### ACTIVITY
Copy the entries below in full, keeping them exactly as they are.

### DATASET EXCERPTS
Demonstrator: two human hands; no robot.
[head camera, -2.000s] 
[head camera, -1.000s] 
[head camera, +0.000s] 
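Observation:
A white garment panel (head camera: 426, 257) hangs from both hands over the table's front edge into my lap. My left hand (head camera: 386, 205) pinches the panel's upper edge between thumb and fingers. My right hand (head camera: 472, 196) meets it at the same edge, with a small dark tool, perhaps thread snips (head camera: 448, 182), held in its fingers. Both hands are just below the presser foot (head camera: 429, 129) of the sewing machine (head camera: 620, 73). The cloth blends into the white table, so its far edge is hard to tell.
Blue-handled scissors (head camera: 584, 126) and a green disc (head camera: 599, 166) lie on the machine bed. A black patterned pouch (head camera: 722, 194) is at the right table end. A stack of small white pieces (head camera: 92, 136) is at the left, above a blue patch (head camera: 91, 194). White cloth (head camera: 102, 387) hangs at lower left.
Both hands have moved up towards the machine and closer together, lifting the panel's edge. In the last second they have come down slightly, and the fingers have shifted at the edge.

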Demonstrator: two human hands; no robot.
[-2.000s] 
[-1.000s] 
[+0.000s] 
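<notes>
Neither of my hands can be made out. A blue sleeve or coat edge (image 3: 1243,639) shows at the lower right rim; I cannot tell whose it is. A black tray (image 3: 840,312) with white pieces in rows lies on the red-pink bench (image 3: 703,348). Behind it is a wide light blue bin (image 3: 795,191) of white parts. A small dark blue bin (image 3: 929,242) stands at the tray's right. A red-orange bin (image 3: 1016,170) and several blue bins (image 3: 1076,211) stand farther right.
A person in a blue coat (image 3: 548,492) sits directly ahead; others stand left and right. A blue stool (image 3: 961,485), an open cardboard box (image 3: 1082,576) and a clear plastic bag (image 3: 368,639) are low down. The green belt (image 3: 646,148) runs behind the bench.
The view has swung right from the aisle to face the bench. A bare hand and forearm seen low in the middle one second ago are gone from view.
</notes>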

### RESPONSE TO THE EXERCISE
Demonstrator: two human hands; no robot.
[head camera, -2.000s] 
[head camera, -1.000s] 
[head camera, +0.000s] 
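Observation:
A white garment panel (head camera: 426, 257) hangs from both hands over the table's front edge into my lap. My left hand (head camera: 386, 205) pinches the panel's upper edge between thumb and fingers. My right hand (head camera: 472, 196) meets it at the same edge, with a small dark tool, perhaps thread snips (head camera: 448, 182), held in its fingers. Both hands are just below the presser foot (head camera: 429, 129) of the sewing machine (head camera: 620, 73). The cloth blends into the white table, so its far edge is hard to tell.
Blue-handled scissors (head camera: 584, 126) and a green disc (head camera: 599, 166) lie on the machine bed. A black patterned pouch (head camera: 722, 194) is at the right table end. A stack of small white pieces (head camera: 92, 136) is at the left, above a blue patch (head camera: 91, 194). White cloth (head camera: 102, 387) hangs at lower left.
Both hands have moved up towards the machine and closer together, lifting the panel's edge. In the last second they have come down slightly, and the fingers have shifted at the edge.
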
Demonstrator: two human hands; no robot.
[-2.000s] 
[-1.000s] 
[+0.000s] 
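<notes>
Neither of my hands can be made out. A blue sleeve or coat edge (image 3: 1243,639) shows at the lower right rim; I cannot tell whose it is. A black tray (image 3: 840,312) with white pieces in rows lies on the red-pink bench (image 3: 703,348). Behind it is a wide light blue bin (image 3: 795,191) of white parts. A small dark blue bin (image 3: 929,242) stands at the tray's right. A red-orange bin (image 3: 1016,170) and several blue bins (image 3: 1076,211) stand farther right.
A person in a blue coat (image 3: 548,492) sits directly ahead; others stand left and right. A blue stool (image 3: 961,485), an open cardboard box (image 3: 1082,576) and a clear plastic bag (image 3: 368,639) are low down. The green belt (image 3: 646,148) runs behind the bench.
The view has swung right from the aisle to face the bench. A bare hand and forearm seen low in the middle one second ago are gone from view.
</notes>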

No more output will be given.